虎猫からの手紙【68】少子化は豊かさのせいなのか──『子どもを産んで、いいことってある?』と聞かれた日
虎猫より
少子化の本当の原因は「豊かさ」にあると、先日ある知識人の討論番組で話していました。
いま、世界の豊かな先進国すべてが少子化問題を抱えています。
これから豊かになっていく国々は、必ず少子化問題に直面する。
豊かになるにつれ、女性の社会進出が進み、多くの女性は子どもよりも自らの人生進路を選ぶため、少子化は避けられない。
いま人類にとって、最も深刻な問題の一つだそうです。
そして、その行く先は自然絶滅だと言っていました。それはそうだよね、減っていくのだから。
人類は存続よりも豊かさを選ぶ、おかしな生物だとも言っていました。
皮肉だよね。
人間が追求した豊かさが、自らの種を絶やしてしまうことになるなんて……
ある実験で、ネズミを人間に見立てて、豊かな食べ物を与え続けました。
その結果、一時的に数はたくさん増えましたが、やがてネズミ社会の中に、変な行動を取るネズミが、たくさん現れるようになりました。
他のネズミを攻撃したり、集団でいじめをするような行動を取ったり、メスは子どもを産まなくなったりした。
結局、そのネズミ社会は絶滅してしまったのです。
人間もこのままだと、最後はこのネズミ社会と同じ道を辿ってしまう、と話していました。
アフリカでは、貧困が原因で子孫を残すため、たくさんの子どもを産まざるを得ないのに対して、豊かで安全に出産ができる環境にあっても、逆に自ら産まなくなる……
人間は、どこまでも矛盾した生き物だね。
結局、この社会が求める物質的な豊かさが、自分たちを追い込んでしまうのですよね。
少子化は、その一例に過ぎないけど、本当の豊かさを見分けて、選択しなければならない時がきたのだと思います。
白猫より
虎猫が語っていることは、確かに腑に落ちる部分もあります。
それでも、私はどうしても引っかかりを感じてしまいました。
少子化の原因に「豊かさ」が関係しているのは分かりますが、それだけで説明できるほど単純な問題ではない気がするのです。
女性はただ、物質的な豊かさを守るために産まない選択をしているのでしょうか。
社会進出をしていても、子どもを産みたいと願う人はたくさんいます。
それでも踏み出せないのは、今の日本社会で産み育てることに「人生が壊れてしまうかもしれない」という切実な恐怖があるからではないでしょうか。
11歳の娘が、私にこんなことを言いました。
「子どもを産んで、いいことってある? 大変だし、お金はかかるし、得なことないよね?」
私は、返事に詰まってしまいました。
娘の目には、育児で手一杯になり、苦労している私の姿ばかりが映っていたのかもしれないと思うと、心苦しくなりました。
かつては結婚や出産が「当たり前の幸福モデル」でしたが、今は一人でも生きられる、女性も自己実現ができる時代です。

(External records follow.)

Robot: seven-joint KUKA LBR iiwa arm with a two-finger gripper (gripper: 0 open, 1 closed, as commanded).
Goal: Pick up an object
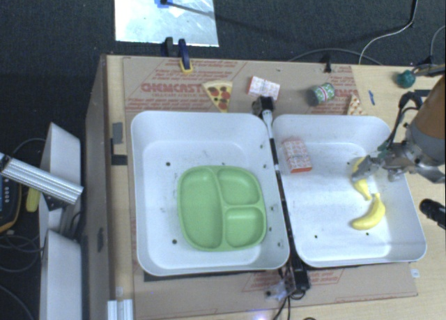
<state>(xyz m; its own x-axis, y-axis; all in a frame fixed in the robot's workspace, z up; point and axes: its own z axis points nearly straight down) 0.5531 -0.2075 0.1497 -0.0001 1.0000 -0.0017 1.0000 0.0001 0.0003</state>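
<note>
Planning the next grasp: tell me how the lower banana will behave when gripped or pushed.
The banana looks like smooth toy plastic, so probably light, stiff and a bit slippery. Its curve suggests it may spin across the right bin when nudged instead of rolling.

Brown bench; two white bins side by side; pizza slice; small can

A pizza-slice toy, a small can and a patterned packet lie on the bench.
</note>
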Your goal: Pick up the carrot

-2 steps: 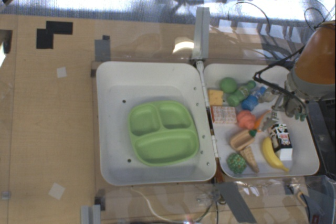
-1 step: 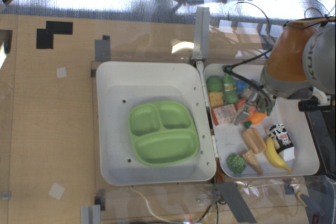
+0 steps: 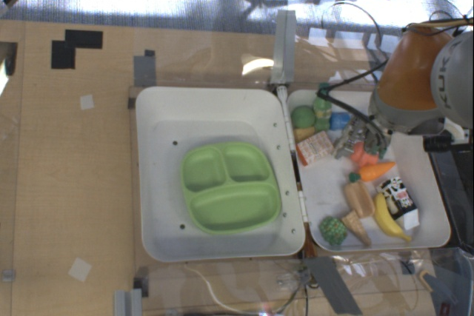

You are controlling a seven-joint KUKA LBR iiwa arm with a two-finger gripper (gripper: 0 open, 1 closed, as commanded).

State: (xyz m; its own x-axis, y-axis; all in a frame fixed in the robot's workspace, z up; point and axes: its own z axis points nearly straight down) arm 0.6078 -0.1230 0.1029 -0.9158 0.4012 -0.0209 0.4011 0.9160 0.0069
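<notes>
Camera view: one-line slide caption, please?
End effector poised in the right bin just left of the carrot; green plate sits in the left bin.

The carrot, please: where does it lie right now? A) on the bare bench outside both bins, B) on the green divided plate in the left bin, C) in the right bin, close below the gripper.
C: the carrot lies in the right bin, just below the gripper.

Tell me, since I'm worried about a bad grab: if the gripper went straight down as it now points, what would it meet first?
Probably the reddish-orange toy right under the gripper, rather than the carrot, which lies just beyond it. Depth is hard to judge from this slanted view.
</notes>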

「子どもを持たない人生」がまっとうな選択肢として存在すること自体は、決して悪いことではありません。
ただ、「産みたい」という気持ちがありながら、諦めざるを得ない人たちが確実にいます。
しかし現実は、産んだ後の世界があまりにも厳しく、支えが見えず、母親への負担が重すぎる。
経済的不安と孤立が、背中を押すどころか足を止めてしまう。
これは「豊かだから産まない」のではなく、
「未来への安心がなさすぎて産めない」状況ではないでしょうか。
子育てを個人の責任に押し付けるのではなく、社会全体のプロジェクトとして支えること。
親が限界を迎えたときには、まず親を救ってくれる支援があること。
産みたい人が、その願いを諦めなくていい社会であってほしい。
いま問われているのは、私たちが追求してきた「豊かさ」の、その中身(質)なのだと思います。